Problem requirements:
From the entries below, reproduce exactly the line containing "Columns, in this", the line containing "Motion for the", and every line in between, with nothing added.

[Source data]
▬▬▬

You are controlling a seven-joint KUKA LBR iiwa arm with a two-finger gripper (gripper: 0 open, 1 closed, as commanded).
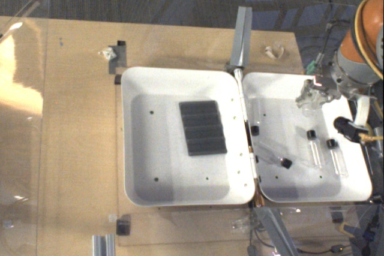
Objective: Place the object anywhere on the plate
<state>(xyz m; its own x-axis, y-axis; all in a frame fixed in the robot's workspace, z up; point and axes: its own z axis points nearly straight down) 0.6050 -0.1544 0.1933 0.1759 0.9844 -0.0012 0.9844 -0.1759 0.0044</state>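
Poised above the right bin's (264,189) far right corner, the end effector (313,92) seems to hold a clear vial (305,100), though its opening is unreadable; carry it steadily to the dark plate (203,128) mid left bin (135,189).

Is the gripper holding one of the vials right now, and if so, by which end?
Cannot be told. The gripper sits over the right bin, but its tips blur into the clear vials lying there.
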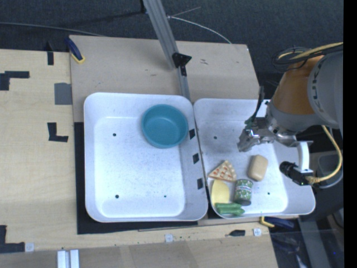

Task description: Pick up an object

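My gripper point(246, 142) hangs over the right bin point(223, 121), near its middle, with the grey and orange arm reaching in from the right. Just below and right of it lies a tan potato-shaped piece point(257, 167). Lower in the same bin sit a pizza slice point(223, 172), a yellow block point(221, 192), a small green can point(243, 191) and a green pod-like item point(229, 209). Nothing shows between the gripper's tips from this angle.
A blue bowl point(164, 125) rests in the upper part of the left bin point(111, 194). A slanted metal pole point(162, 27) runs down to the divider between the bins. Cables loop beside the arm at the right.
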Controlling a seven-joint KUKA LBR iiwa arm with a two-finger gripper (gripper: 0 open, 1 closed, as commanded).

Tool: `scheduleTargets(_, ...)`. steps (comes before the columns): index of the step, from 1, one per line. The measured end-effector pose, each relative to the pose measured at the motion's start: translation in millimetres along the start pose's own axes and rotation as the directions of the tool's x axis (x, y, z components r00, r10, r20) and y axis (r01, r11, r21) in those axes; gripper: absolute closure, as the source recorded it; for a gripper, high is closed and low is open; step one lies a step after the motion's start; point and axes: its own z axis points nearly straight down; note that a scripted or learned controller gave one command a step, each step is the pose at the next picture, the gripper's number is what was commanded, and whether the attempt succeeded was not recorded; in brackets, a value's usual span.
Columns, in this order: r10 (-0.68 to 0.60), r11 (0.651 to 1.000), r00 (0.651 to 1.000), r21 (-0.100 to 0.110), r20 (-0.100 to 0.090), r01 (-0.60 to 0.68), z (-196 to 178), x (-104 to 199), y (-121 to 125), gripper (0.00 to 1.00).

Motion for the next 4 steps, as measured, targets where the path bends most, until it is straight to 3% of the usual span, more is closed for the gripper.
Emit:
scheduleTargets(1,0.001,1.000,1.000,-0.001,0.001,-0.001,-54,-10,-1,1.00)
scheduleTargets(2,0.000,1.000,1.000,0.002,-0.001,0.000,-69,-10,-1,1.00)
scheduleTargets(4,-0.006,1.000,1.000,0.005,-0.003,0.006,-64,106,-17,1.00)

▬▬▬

Answer area:
Columns, in this order: r10 (-0.68 to 0.60), r11 (0.651 to 1.000), r00 (0.651 to 1.000), r21 (-0.100 to 0.110), r20 (-0.100 to 0.090), r01 (-0.60 to 0.68), z (-196 to 178), x (-104 to 199), y (-121 to 125), gripper (0.00 to 1.00).

Motion for the next 4 steps, as measured, targets where the path bends most, until it is straight to 3% of the usual span, more is closed for the gripper.

This exercise is now finished, and nothing remains to add.